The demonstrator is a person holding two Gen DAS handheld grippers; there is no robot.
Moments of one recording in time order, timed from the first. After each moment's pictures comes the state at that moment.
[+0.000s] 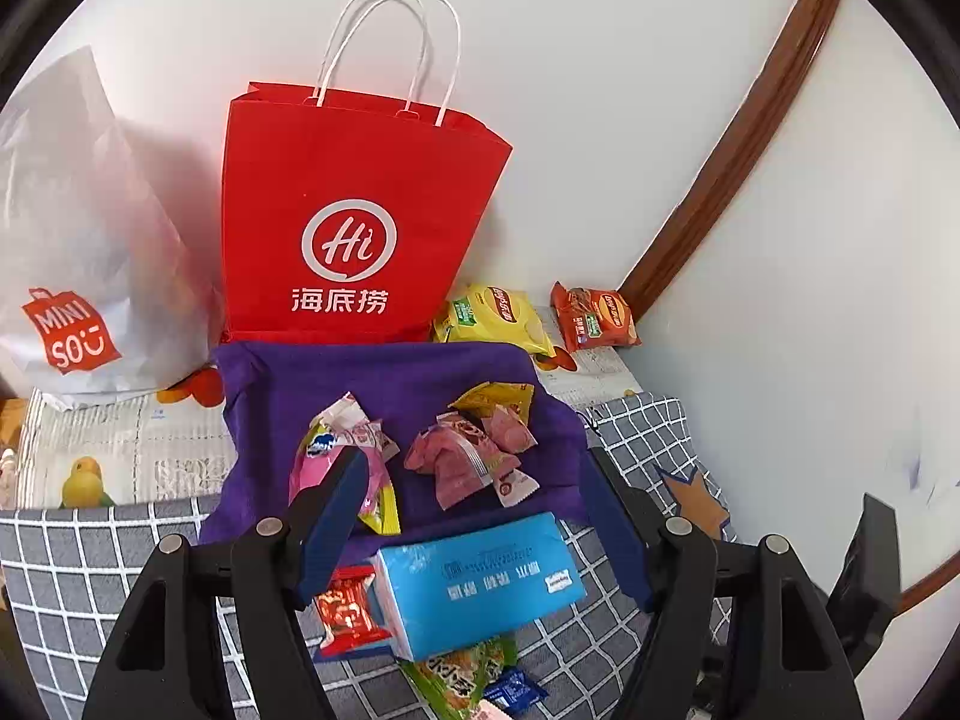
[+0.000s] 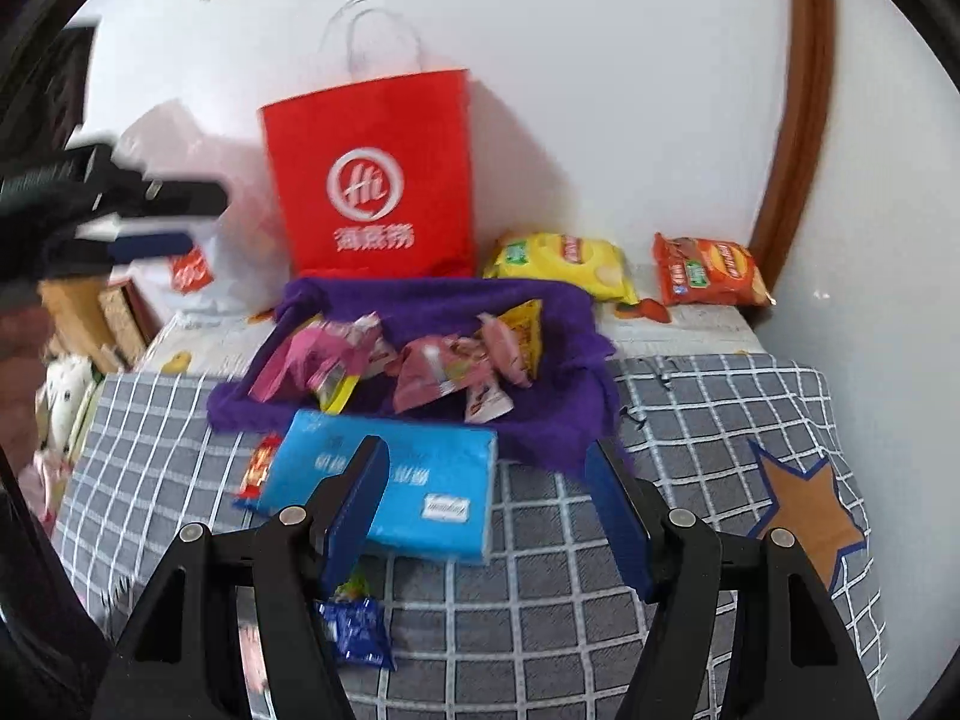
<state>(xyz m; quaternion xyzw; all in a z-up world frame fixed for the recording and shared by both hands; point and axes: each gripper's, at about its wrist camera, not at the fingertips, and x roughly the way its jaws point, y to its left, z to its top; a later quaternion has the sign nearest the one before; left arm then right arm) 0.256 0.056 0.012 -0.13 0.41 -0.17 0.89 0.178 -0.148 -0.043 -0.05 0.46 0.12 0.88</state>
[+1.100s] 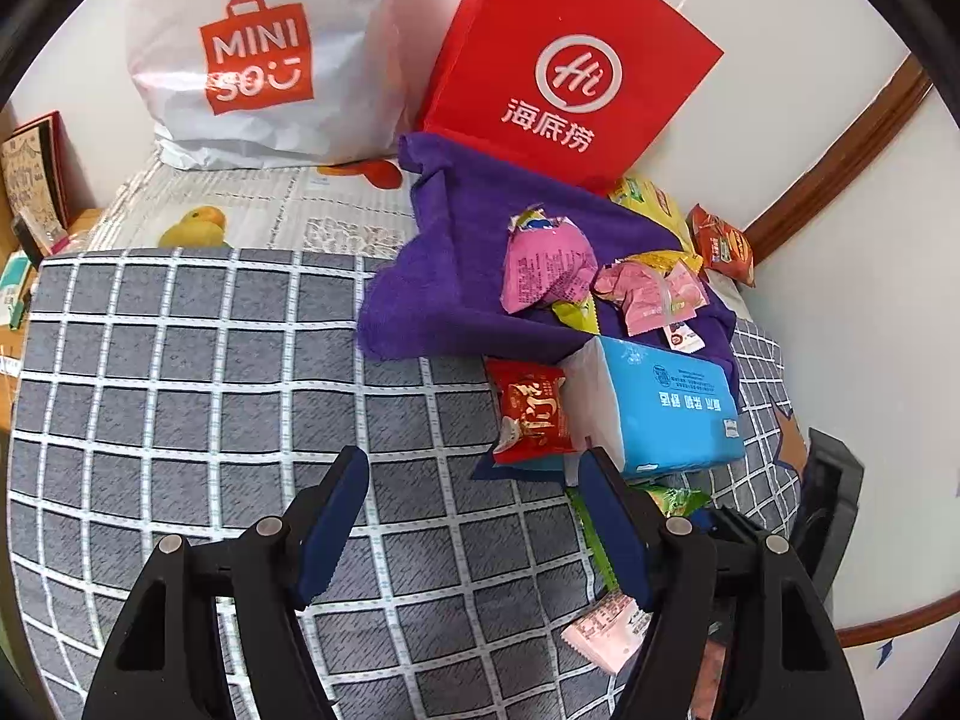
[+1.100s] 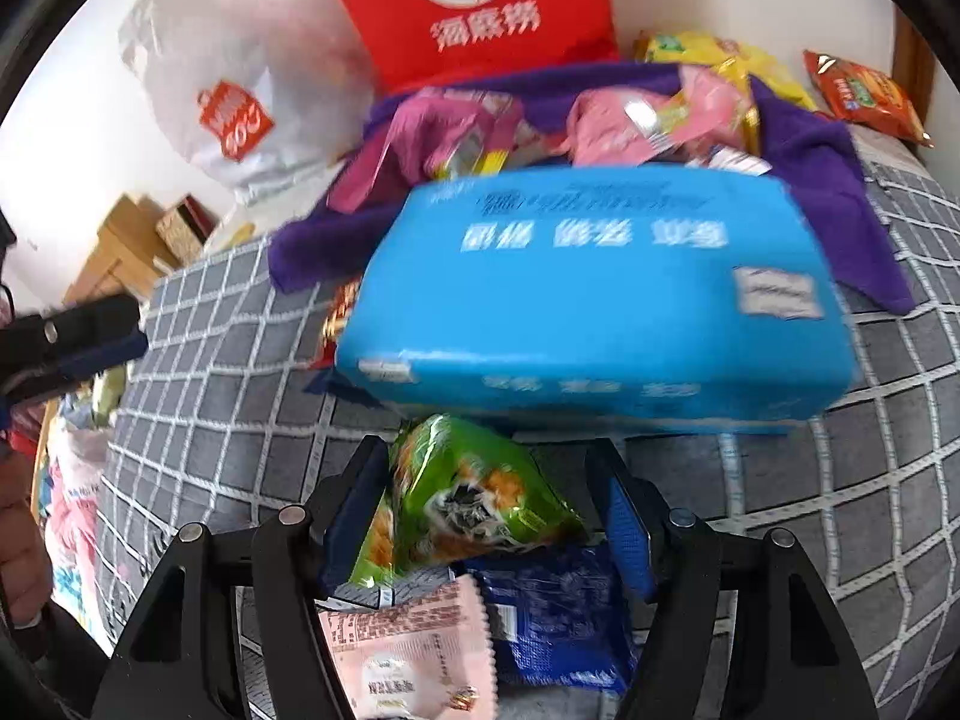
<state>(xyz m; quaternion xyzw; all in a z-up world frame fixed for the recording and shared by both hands) 0.186 0.139 -0.102 -0.18 0.50 -0.06 0.84 0.166 -0.067 -0.177 0.03 0.59 0.20 0.78</state>
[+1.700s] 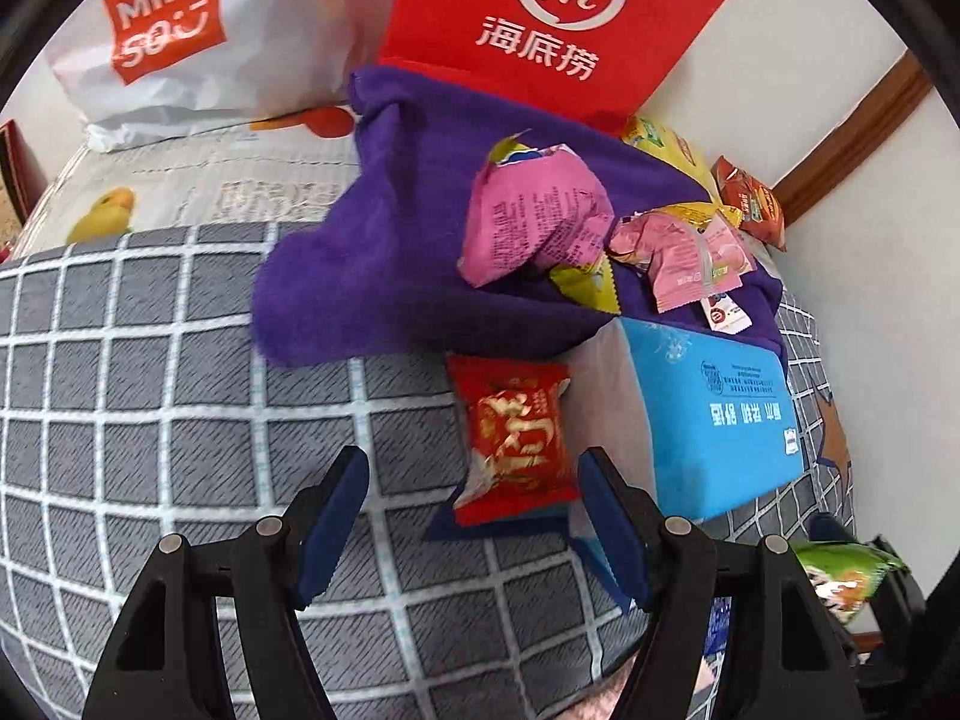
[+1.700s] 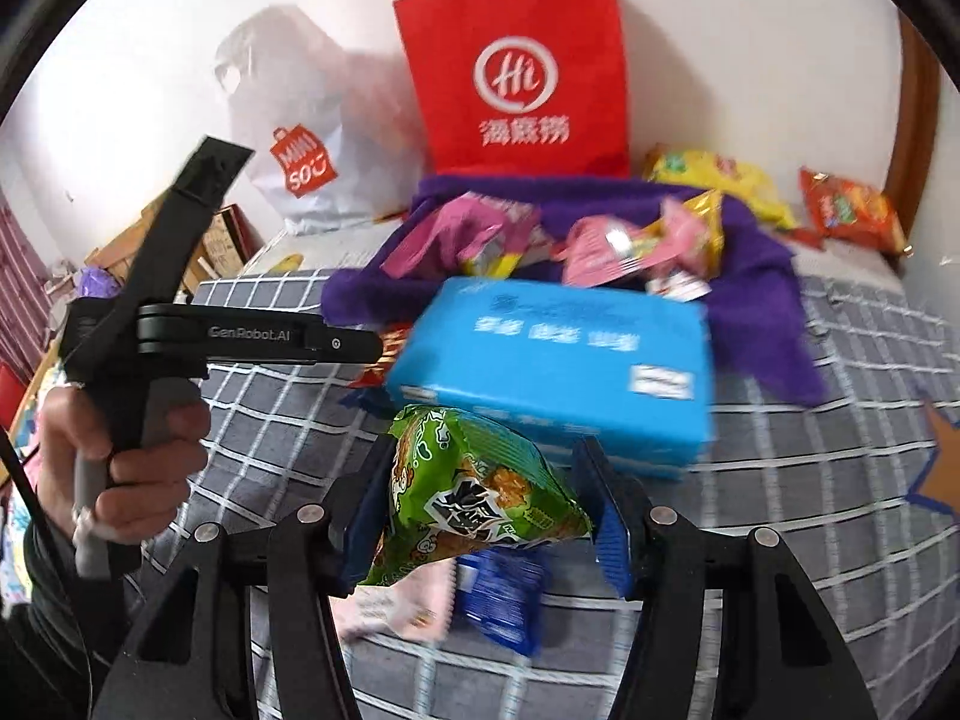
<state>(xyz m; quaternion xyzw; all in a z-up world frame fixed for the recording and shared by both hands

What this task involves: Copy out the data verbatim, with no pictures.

Completed exercise:
The demonstrator is a person holding two Gen DAS handheld grippers; there is no robot.
Moments of one recording in time order, timed from the first. After each moment's pictures comes the state at that moment.
[+0.000s] 
[+0.000s] 
<state>(xyz m; quaternion xyzw; all in a z-up world frame fixed for the recording and shared by both hands; point and axes: each gripper's, at about its wrist camera, not at the fingertips, and x roughly the way its jaws point, y to its left, z to its top; a later quaternion has the sign nearest the one before; left arm then right arm) 0.256 0.056 0.012 -0.13 0.41 -0.17 0.89 0.178 -0.148 -0.043 -0.05 0.46 0.12 0.88</state>
[+1.100s] 
[+1.100s] 
<state>(xyz m; quaternion xyzw; all in a z-up world frame fixed for the recording and shared by both hands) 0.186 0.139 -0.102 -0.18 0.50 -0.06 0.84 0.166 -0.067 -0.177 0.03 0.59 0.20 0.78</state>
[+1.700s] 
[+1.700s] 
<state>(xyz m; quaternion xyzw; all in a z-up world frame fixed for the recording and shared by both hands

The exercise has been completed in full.